Problem description
Could you output the listing that follows exactly, without its images?
━━━━━━━━━━━━━━━━
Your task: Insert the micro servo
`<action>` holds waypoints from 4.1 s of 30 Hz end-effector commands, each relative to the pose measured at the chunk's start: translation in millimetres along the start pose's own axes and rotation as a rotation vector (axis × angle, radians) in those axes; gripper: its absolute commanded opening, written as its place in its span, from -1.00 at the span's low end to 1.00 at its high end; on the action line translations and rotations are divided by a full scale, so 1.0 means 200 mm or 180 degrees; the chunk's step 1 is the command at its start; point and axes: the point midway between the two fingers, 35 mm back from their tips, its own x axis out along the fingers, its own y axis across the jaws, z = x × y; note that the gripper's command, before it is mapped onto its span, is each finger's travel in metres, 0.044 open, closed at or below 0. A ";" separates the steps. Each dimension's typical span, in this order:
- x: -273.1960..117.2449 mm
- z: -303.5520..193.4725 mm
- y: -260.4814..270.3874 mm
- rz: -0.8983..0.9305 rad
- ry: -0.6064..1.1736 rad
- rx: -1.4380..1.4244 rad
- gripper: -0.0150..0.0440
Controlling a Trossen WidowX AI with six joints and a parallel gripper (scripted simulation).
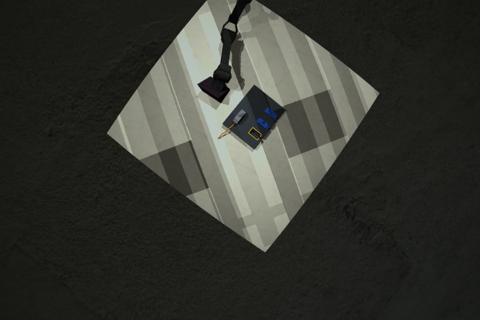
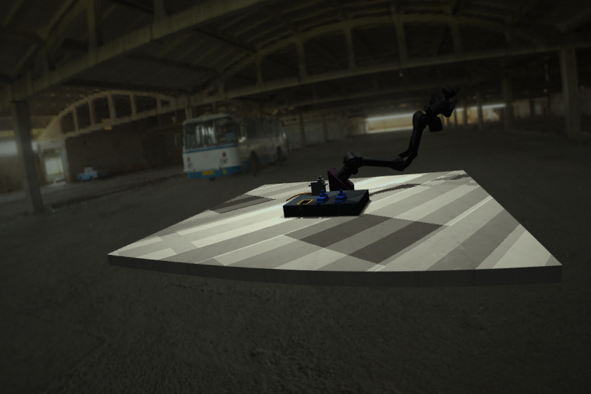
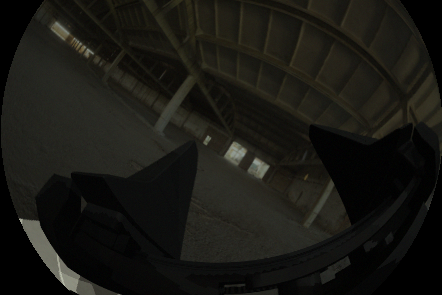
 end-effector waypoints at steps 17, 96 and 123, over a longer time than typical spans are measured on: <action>-0.15 0.29 -0.64 -0.1184 -0.0288 -0.0532 1.00; -3.32 0.86 -1.74 -0.8534 0.0788 -0.0287 1.00; -3.94 0.50 -0.96 -1.0451 0.1568 0.2579 1.00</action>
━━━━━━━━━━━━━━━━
Output of the task
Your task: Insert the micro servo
`<action>` holds waypoints from 4.1 s of 30 Hz end-effector commands, each relative to the pose measured at the chunk's start: translation in millimetres along the start pose's own axes and rotation as a rotation vector (axis × angle, radians) in those axes; gripper: its absolute commanded opening, written as its place in its span, from -1.00 at the span's low end to 1.00 at its high end; on the action line translations and rotations are divided by a full scale, so 1.0 means 200 mm or 180 degrees; the chunk's step 1 is the command at its start; point and axes: the point midway between the two fingers, 35 mm back from their tips, its own x axis out along the fingers, its own y axis across the jaws, z = x × y; note that the gripper's command, before it is mapped onto its span, is each finger's travel in metres, 0.044 open, closed at or below 0. A ";" separates the steps. Each dimension's typical span, in this order:
- x: -273.1960..117.2449 mm
- z: -303.5520..193.4725 mm
- y: -260.4814..270.3874 mm
- rz: -0.8983..0.9305 rad
- ry: -0.6064..1.1736 rad
- rx: -1.4380..1.4244 rad
- gripper: -0.0150..0.0440
Controlling a Trossen WidowX AI with six joints and a parallel gripper (scripted simulation).
 end-effector waypoints at steps 17, 96 and 123, over a longer time than typical spans are measured on: <action>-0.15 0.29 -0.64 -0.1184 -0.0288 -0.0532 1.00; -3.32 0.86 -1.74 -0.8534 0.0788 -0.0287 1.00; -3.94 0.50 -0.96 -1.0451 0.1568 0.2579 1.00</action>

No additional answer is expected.